• [Problem to work on]: Repeat the full listing, word for word.

• [Supplied data]:

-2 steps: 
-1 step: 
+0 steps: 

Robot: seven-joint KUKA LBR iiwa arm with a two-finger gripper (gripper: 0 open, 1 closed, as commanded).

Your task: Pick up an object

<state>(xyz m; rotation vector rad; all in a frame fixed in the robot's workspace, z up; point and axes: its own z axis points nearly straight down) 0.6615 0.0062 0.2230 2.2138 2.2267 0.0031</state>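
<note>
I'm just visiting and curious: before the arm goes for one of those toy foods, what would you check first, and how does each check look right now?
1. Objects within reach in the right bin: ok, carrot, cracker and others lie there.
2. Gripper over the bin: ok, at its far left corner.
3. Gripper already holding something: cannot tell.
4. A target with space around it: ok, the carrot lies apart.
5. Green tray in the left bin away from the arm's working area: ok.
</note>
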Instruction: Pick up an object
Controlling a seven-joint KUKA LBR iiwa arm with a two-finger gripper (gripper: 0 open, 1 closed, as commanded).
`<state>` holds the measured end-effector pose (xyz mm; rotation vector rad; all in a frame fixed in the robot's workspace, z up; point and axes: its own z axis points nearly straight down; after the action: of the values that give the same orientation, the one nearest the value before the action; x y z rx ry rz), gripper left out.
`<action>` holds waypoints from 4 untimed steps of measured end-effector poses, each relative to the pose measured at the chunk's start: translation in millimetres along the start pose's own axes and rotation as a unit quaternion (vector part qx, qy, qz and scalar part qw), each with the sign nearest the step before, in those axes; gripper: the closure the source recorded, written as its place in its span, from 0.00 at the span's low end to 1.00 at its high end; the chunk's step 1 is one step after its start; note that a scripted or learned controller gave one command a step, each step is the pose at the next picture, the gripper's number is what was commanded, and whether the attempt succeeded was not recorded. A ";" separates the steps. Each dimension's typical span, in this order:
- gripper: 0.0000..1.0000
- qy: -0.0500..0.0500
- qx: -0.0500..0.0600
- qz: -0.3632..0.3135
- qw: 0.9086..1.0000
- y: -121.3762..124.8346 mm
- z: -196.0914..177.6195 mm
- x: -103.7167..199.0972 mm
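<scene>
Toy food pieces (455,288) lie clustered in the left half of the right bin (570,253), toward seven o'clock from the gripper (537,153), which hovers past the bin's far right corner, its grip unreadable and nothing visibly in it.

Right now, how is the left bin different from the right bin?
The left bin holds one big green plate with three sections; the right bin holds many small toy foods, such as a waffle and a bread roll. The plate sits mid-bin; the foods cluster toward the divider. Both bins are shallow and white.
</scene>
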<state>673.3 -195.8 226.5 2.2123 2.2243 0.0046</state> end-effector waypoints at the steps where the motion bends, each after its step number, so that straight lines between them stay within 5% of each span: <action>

• [Response for this exercise]:
-2 steps: 
-1 step: 
+0 steps: 

Robot: seven-joint KUKA LBR iiwa arm with a two-finger gripper (gripper: 0 open, 1 closed, as commanded).

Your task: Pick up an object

<state>(xyz m; rotation vector rad; all in a frame fixed in the robot's workspace, z up; point and axes: its own z axis points nearly straight down) 0.6615 0.0062 0.2230 2.2138 2.2267 0.0031</state>
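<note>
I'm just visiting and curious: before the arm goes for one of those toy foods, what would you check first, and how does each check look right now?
1. Objects within reach in the right bin: ok, carrot, cracker and others lie there.
2. Gripper over the bin: ok, at its far left corner.
3. Gripper already holding something: cannot tell.
4. A target with space around it: ok, the carrot lies apart.
5. Green tray in the left bin away from the arm's working area: ok.
</note>
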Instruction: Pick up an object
Controlling a seven-joint KUKA LBR iiwa arm with a two-finger gripper (gripper: 0 open, 1 closed, as commanded).
`<state>` holds the measured end-effector pose (xyz mm; rotation vector rad; all in a frame fixed in the robot's workspace, z up; point and axes: its own z axis points nearly straight down; after the action: of the values that give the same orientation, the one nearest the value before the action; x y z rx ry rz), gripper left out.
`<action>` holds waypoints from 4 untimed steps of measured end-effector poses, each relative to the pose measured at the chunk's start: translation in millimetres along the start pose's own axes and rotation as a unit quaternion (vector part qx, qy, qz and scalar part qw), each with the sign nearest the step before, in those axes; gripper: the closure the source recorded, written as its place in its span, from 0.00 at the span's low end to 1.00 at its high end; the chunk's step 1 is one step after its start; note that a scripted or learned controller gave one command a step, each step is the pose at the next picture, the gripper's number is what was commanded, and whether the attempt succeeded was not recorded. A ";" separates the steps. Each dimension's typical span, in this order:
- gripper: 0.0000..1.0000
- qy: -0.0500..0.0500
- qx: -0.0500..0.0600
- qz: -0.3632..0.3135
- qw: 0.9086..1.0000
- y: -121.3762..124.8346 mm
- z: -196.0914..177.6195 mm
- x: -103.7167..199.0972 mm
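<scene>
Toy food pieces (455,288) lie clustered in the left half of the right bin (570,253), toward seven o'clock from the gripper (537,153), which hovers past the bin's far right corner, its grip unreadable and nothing visibly in it.

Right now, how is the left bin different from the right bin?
The left bin holds one big green plate with three sections; the right bin holds many small toy foods, such as a waffle and a bread roll. The plate sits mid-bin; the foods cluster toward the divider. Both bins are shallow and white.
</scene>
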<state>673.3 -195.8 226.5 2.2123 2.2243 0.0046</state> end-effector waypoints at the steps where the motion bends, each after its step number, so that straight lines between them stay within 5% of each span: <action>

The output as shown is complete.